If any of the following situations apply to you, then income protection is likely worth it if you:
- ✓ Rely on the income from your job
- ✓ Have minimal savings to fall back on
- ✓ Receive a small amount or no sick pay from your employer
- ✓ Have family members who rely on your income
- ✓ Are self-employed with no sick pay
- ✓ Want reassurance that you’re protected against certain injuries and illnesses
However, if any of the following situations apply to you, then income protection is likely not worth it if you:
- ✖ Don’t rely on the income from your job too much
- ✖ Have an adequate amount of savings to fall back on
- ✖ Receive enough sick pay from your employer
- ✖ Have no family members who rely on you
- ✖ Think that the loss of income from your job won’t be due to injury or poor health
- ✖ Have a partner or family member to support you financially
Alternatives to Consider
Income protection is generally the best option for replacing income, but there are always alternatives to consider that provide financial aid in similar situations.
Statutory Sick Pay (SSP)
Statutory Sick Pay (SSP) is the minimum amount of money that eligible employees in the UK can receive when they’re too ill to work. SSP is a legal requirement, providing up to £123.25 per week as of April 2026 (or 80% of average weekly earnings if lower) for up to 28 weeks.
Critical Illness Cover
Critical illness cover pays a one-time lump sum of tax-free money if you’re diagnosed with a certain, severe medical condition (such as cancer). The coverage offers peace of mind to reduce financial strain during illness or recovery by covering the cost of essential bills.

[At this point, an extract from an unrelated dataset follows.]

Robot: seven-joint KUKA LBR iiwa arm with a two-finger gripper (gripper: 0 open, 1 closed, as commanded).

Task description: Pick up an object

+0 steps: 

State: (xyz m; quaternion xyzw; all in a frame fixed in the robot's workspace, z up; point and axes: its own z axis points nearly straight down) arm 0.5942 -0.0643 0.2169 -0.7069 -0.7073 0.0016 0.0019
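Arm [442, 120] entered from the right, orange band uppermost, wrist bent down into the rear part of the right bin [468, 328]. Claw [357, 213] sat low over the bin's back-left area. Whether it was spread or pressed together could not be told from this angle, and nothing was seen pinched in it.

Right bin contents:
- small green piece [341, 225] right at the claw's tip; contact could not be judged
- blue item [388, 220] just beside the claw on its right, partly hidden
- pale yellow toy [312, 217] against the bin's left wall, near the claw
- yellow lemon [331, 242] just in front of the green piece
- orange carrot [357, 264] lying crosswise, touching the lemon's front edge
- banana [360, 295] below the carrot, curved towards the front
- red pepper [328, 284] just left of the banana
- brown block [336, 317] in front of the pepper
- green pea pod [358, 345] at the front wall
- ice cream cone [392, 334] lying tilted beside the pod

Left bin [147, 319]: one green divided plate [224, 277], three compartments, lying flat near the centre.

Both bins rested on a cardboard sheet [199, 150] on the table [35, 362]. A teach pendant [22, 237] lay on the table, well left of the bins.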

Mortgage Payment Protection Insurance (MPPI) Cover
Mortgage Payment Protection Insurance (MPPI), also referred to as Accident, Sickness, and Unemployment (ASU) insurance, only covers essential payments for a period of time (usually 12 to 24 months). This type of protection is commonly used if you’re unable to work due to injury, illness, or even redundancy.
Personal Savings
Using personal savings is the most flexible option if you fall ill and can’t work, as they can cover any expense. However, you’ll be fully reliant on yourself, and savings will eventually run out if you use them to cover all of your living expenses for a long period.
Find the Best Suited Income Protection Today
At JG Mortgages, we offer income protection support as part of our additional services. If you believe that income protection is worth it, our experienced advisers can help you find the most suitable cover for your personal circumstances.
We can help you find the best type of policy by assessing your situation and answering any important questions you may have along the way.
To find the most suitable income protection insurance cover, please contact us today.
FAQs
How long does income protection pay out?
Income protection typically pays out until you return to work, reach the retirement age, or the policy comes to an end. Short-term policies usually pay for 1, 2, or 5 years for each claim, while long-term policies can pay until retirement.
Is income protection tax-deductible?
Individual income protection premiums are generally not tax-deductible because they’re paid from income that has been taxed already.
Can I get income protection if I’m self-employed?
Yes, you can get income protection if you’re self-employed! Investing in income protection while working self-employed provides a safety net if injury or illness ever stops you from being able to work.
If I never make a claim, will I get my money back?
No, if you never make an income protection claim, that does not mean you will get your money back. This type of insurance is used to protect your income if you’re unable to work, and it’s not a type of savings plan.